[[ PROVIDED DATA, beginning ]]

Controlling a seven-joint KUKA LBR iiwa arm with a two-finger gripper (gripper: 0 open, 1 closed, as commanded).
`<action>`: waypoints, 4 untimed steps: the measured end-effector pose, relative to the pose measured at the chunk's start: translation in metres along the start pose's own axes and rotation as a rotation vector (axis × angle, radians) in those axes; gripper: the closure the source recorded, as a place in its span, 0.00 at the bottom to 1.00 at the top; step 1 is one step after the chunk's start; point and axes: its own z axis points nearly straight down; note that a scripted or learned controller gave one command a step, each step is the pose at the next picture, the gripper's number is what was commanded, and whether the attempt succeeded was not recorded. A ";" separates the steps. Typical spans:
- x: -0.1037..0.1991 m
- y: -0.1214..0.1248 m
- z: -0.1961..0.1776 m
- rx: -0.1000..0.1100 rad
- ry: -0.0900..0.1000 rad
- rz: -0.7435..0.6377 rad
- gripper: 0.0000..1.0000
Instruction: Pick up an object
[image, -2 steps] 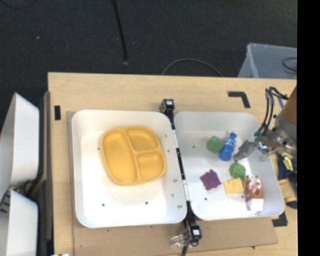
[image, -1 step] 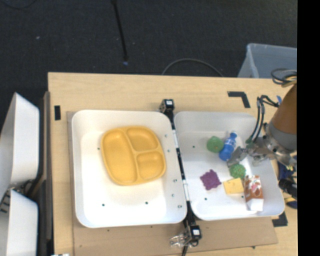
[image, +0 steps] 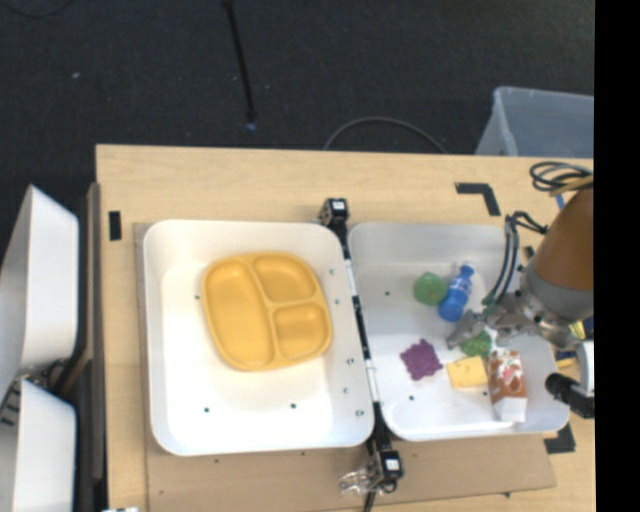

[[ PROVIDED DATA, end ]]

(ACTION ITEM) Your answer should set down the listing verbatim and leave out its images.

(TASK SOLUTION)
Controlling a seven-joint KUKA LBR iiwa arm with a two-finger gripper (gripper: 0 open, 1 closed, as commanded).
`<action>`: waypoints, 4 untimed steps: the measured end-effector pose, relative to the pose measured at the chunk's start: translation in metres along the start pose's own axes and rotation as a rotation vector (axis × angle, radians) in those axes; gripper: the closure the source recorded, as a place in its span, 0.00 at the bottom to 1.00 at the top; step 1 is one step after the chunk's start; point and axes: its own z axis points nearly straight down; note that a scripted or learned controller gave one command a step, each step is the pose at the next picture, the gripper's number is what was commanded, and whether the attempt succeeded was not recorded. A ";" separates the steps. Typical spans:
- x: -0.1037..0.1991 m
- y: -0.1214..0.1248 m
- z: -0.1961..0.1776 m
- rx: -0.1000..0.1100 rad
- ry: -0.0900..0.1000 rad
- rz: -0.7435..0.6377 rad
- gripper: 0.0000..1.0000
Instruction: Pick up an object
[image, -2 steps] 
[image, -1 step] 
[image, +0 steps] 

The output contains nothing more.